Brexzidian7794 schrieb:


> Solange man das nicht übertreibt mit dem Parfüm auftragen ...


Schon mal mit Russinen zu tun gehabt!?!? 

Gerade bei denen sag ich immer: "Mit der Menge an Parfüm, könnte man ein ganzes Haus ausräuchern!"


----------



## efdev (1. April 2016)

*AW: Der Parfüm-Thread*



Idefix Windhund schrieb:


> Gerade bei denen sag ich immer: "Mit der Menge an Parfüm, könnte man ein ganzes Haus ausräuchern!"


Ist mir auch bei den Polnischen Damen aufgefallen die ich bisher kennengelernt habe 

Selbst bin ich nicht so der Freund vom Parfüm auch bei den Mädels nicht immer da Gefühlt keine damit anständig umgehen kann 
Auch Deo nutze ich nur wenn nötig, ich also mit dem Bus nach Sport irgendwo hin muss ansonsten Verzichte ich gern soweit wie möglich


----------



## T-Drive (1. April 2016)

*AW: Der Parfüm-Thread*



Idefix Windhund schrieb:


> Eigentlich ist es doch egal, auch wenn man sich morgens mit Weichspüler einreibt, Duft, ist Duft.



Meine Empfehlung :
300V Factory Line Road Racing 5W40 - Motul

Der Duft von Ester, einfach unschlagbar.


----------



## Iconoclast (1. April 2016)

*Der Parfüm-Thread*

Das ist wirklich top. Heute morgen habe ich mir zum Start in das Wochenede auch erstmal eine Pulle gegönnt. Damit kratzt das in den Achseln nicht mehr so. Kann ich jedem hier empfehlen, nennt sich S100. 

S1 WEISSES KETTENSPRAY  kaufen | Louis Motorrad

Ansonsten schmier ich mit was von Axe in die Kuhle. Wenn ich hier 'ne Parfümfabrik eröffne klatscht meine Freundin mir eine. Das ist ihr Ding. Ich darf noch nach Mann riechen.


----------



## Stryke7 (1. April 2016)

*AW: Der Parfüm-Thread*

Wer hat denn den Quark hier gegründet?   

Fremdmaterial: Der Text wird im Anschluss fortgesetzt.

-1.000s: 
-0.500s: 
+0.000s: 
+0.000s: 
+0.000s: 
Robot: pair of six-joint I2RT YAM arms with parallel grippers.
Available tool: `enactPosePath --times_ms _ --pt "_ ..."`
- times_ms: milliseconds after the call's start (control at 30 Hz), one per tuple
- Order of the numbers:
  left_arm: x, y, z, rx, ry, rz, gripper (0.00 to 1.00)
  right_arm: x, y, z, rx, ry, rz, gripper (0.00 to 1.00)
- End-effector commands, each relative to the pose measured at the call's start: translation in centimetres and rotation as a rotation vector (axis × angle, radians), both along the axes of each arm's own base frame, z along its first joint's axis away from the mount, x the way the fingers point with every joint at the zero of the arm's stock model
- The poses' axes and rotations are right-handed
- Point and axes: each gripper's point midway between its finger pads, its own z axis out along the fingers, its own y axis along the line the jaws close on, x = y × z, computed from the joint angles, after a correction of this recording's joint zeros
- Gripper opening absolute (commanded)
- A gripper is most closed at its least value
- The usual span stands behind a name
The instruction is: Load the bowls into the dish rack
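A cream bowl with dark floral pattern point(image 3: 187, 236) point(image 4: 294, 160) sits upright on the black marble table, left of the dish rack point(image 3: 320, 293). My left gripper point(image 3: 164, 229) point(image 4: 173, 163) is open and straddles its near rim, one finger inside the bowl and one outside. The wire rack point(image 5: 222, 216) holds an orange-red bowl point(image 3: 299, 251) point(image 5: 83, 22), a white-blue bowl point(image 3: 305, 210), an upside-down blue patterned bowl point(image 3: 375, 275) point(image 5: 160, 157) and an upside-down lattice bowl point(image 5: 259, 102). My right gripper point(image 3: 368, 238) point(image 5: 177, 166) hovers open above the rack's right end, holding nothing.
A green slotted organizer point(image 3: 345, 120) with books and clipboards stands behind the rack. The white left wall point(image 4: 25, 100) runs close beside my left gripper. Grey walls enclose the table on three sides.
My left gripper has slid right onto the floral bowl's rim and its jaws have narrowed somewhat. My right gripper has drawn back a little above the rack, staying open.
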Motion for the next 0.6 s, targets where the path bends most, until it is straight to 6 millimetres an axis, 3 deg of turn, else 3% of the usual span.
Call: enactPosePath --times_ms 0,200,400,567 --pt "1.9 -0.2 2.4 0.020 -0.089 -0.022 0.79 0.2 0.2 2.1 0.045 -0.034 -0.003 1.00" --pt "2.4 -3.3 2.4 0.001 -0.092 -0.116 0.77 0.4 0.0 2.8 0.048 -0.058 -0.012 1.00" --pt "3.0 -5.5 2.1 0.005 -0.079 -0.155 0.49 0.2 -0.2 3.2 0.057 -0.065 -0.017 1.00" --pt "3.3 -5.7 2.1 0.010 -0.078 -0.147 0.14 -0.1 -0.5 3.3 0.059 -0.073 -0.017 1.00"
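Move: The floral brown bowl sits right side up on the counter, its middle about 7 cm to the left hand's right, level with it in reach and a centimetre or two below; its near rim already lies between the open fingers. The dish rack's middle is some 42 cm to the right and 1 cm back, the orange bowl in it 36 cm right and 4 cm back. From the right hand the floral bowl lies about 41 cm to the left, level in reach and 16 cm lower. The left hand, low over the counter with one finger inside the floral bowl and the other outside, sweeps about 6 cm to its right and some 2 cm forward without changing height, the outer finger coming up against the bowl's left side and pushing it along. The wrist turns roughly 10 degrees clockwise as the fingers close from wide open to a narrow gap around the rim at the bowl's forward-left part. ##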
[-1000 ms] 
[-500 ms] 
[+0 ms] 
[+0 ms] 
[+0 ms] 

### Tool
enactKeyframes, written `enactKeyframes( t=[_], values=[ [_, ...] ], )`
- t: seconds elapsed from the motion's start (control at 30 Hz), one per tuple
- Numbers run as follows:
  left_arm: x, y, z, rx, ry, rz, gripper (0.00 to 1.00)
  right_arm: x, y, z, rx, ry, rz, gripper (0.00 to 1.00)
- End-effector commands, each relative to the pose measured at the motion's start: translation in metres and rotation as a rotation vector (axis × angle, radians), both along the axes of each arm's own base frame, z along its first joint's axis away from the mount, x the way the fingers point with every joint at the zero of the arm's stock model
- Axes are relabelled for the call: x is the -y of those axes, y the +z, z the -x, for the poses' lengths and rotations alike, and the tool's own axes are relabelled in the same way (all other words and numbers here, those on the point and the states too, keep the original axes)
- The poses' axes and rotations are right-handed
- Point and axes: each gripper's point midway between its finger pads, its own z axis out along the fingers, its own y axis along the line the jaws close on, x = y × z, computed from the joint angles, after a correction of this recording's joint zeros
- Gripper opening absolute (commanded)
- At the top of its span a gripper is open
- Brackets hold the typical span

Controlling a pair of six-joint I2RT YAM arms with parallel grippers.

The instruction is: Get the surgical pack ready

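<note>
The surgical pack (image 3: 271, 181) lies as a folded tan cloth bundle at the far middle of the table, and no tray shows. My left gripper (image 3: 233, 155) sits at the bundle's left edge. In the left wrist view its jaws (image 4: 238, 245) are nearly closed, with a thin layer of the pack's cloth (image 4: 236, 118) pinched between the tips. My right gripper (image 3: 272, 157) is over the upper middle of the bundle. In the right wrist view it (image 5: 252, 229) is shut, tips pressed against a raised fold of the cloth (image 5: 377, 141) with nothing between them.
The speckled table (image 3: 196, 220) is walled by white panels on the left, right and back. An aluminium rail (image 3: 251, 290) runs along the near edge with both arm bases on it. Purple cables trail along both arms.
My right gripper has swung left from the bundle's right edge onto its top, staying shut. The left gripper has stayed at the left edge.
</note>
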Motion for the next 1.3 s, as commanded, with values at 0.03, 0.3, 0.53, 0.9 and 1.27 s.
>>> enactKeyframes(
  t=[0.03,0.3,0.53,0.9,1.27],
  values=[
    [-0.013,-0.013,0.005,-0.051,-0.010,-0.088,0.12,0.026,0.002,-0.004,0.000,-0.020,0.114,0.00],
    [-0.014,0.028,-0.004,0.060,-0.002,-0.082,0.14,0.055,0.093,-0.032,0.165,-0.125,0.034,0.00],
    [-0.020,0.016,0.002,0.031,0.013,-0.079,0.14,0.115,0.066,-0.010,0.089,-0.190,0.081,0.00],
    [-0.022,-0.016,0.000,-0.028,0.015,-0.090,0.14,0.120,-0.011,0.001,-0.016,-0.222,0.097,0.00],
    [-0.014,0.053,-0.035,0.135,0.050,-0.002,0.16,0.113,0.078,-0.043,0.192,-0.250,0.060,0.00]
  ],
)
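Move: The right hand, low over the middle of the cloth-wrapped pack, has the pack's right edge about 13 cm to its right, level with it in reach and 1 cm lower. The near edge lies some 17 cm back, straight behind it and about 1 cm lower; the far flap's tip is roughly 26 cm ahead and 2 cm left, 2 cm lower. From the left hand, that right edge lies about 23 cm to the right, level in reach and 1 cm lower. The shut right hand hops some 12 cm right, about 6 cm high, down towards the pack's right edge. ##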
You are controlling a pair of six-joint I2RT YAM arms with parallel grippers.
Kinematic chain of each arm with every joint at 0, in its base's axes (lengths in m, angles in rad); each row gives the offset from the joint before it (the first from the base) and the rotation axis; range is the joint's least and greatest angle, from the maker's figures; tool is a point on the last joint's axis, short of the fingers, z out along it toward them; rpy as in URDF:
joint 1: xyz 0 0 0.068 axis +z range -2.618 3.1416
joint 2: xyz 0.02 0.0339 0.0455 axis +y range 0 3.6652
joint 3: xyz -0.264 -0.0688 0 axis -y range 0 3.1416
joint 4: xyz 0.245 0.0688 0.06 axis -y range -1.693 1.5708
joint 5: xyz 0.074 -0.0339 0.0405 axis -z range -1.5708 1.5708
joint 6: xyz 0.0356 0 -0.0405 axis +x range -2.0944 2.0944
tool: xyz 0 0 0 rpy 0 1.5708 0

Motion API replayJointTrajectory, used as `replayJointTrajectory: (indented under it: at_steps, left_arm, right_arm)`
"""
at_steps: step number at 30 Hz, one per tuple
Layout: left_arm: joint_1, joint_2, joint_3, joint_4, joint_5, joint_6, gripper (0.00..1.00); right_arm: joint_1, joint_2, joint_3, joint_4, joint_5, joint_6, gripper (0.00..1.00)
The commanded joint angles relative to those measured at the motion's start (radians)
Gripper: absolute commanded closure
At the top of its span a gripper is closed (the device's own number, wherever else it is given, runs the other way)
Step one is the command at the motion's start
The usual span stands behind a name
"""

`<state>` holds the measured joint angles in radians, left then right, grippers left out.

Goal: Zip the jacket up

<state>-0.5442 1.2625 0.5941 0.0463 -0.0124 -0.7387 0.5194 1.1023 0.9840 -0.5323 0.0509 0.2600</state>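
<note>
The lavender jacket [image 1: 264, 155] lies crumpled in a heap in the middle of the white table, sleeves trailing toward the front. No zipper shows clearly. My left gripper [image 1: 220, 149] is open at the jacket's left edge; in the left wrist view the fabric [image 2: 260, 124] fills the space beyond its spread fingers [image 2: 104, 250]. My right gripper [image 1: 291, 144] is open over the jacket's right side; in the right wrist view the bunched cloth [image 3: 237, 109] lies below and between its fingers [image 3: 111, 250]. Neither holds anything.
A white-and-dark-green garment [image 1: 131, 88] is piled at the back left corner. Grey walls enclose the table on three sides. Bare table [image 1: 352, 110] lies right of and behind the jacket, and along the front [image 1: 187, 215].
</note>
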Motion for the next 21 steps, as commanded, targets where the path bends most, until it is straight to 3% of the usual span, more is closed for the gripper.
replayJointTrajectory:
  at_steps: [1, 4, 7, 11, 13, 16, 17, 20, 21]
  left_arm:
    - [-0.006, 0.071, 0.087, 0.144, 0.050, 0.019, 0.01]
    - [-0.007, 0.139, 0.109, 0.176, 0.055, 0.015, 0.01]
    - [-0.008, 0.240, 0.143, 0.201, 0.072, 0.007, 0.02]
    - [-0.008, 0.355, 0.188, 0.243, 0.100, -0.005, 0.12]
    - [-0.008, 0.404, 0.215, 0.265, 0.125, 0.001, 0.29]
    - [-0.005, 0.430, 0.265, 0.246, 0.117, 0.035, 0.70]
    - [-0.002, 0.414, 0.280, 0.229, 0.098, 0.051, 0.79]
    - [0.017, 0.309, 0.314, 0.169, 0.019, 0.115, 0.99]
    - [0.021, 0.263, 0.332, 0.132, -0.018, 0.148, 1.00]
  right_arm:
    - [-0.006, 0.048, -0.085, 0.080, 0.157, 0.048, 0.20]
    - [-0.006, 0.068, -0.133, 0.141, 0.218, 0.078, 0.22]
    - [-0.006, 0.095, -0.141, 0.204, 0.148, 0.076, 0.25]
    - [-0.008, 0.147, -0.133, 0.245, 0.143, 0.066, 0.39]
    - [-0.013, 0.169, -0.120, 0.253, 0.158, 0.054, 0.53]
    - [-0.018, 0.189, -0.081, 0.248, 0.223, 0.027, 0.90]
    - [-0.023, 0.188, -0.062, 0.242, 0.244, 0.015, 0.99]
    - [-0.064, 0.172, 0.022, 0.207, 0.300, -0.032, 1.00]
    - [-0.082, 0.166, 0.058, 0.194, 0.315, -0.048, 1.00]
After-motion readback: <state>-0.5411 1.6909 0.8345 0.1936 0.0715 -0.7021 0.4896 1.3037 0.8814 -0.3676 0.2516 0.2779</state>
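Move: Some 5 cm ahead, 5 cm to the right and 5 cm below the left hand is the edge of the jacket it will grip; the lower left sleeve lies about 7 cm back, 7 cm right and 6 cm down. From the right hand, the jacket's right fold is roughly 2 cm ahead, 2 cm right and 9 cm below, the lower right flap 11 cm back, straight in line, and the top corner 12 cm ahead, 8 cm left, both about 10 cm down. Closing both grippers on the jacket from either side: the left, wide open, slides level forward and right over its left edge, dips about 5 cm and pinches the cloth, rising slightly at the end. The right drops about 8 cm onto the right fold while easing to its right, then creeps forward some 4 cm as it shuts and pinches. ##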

Zur Frage:  Ich nutze im Alltag kein Parfüm.   In den meisten Fällen wirkt sowas einfach zu aufdringlich. 
Ansonsten ...   ich glaube ich habe noch nie eins selbst gekauft, ich bekomme immer mehr geschenkt als ich nutze.  Daher wäre eine Beantwortung der Frage nicht im Sinne der Frage, weil sie nicht meinen Geschmack wiedergeben könnte.


----------



## Kinguin (1. April 2016)

*AW: Der Parfüm-Thread*

Hey netter Thread.^^
Also ein Klassiker ist für mich definitiv Chanel,entweder Bleau oder Allure Homme Sport.Kam imo immer gut an,und in meinem Umfeld wird es kaum genutzt,aber das finde ich gut.
Dagegen kommen sehr oft OneMillion/Invictus (ist wohl ziemlich Mainstream),JeanPaul und Joop vor.


----------



## Bester_Nick (2. April 2016)

*AW: Der Parfüm-Thread*

Meine derzeitigen sind Montblanc Legend, Jil Sander Sun, Nautica Voyage, Thierry Mugler Angel Men und Jean Paul Gaultier Le Male. Legend riecht sehr synthetisch, aber auch echt geil. Irgendwie nach Ananas. Sun ist zwar kein wirklich teurer Duft, aber imo einer der besten. Riecht irgendwie total geil nach "gezuckerten" Blumen, aber trotzdem sehr männlich durch die Holzakkorde.  Voyage ist eigentlich ein Geheimtipp. Kommt aus den USA und ist hier nur bei iParfümerie erhältlich. Für 15 Euro kriegt man einen Duft, mit dem man 12 Stunden wie frisch geduscht riecht. Riecht nach Showergel, sehr synthetisch auch, aber passt in dem Fall. Angel Men hatte ich schon erwähnt. Riecht nach Candyshops auf den Jahrmärkten, so nach gebrannten Mandeln, Zuckerwatte und Schokolade. Kann man tragen, wenn man zum anbeißen lecker riechen will. Und Le Male, na ja, den kennt jeder und im Club trägt den jeder Zweite. Aber er ist halt auch einfach geil. Der Pantydropper schlechthin.


----------



## Kinguin (2. April 2016)

*AW: Der Parfüm-Thread*

Kenne davon nur Jil Sander Sun und Le Male,ersteres riecht wirklich gut,mit zweiterem wurde ich nie so warm.Den Rest schaue ich mir vielleicht mal an. ^^ 
Nutzt hier keiner Hugo Boss,La Nuit de l homme oder Prada? Meine die sind auch sehr beliebt.


----------



## Dr Bakterius (2. April 2016)

*AW: Der Parfüm-Thread*

Ich nehme alles was stinkt. Lagerfeld, Jaguar, Mexx, Harley Davidson, Joop oder Opium.


----------



## Bester_Nick (2. April 2016)

*AW: Der Parfüm-Thread*



Kinguin schrieb:


> Kenne davon nur Jil Sander Sun und Le  Male,ersteres riecht wirklich gut,mit zweiterem wurde ich nie so  warm.Den Rest schaue ich mir vielleicht mal an. ^^
> Nutzt hier keiner Hugo Boss,La Nuit de l homme oder Prada? Meine die sind auch sehr beliebt.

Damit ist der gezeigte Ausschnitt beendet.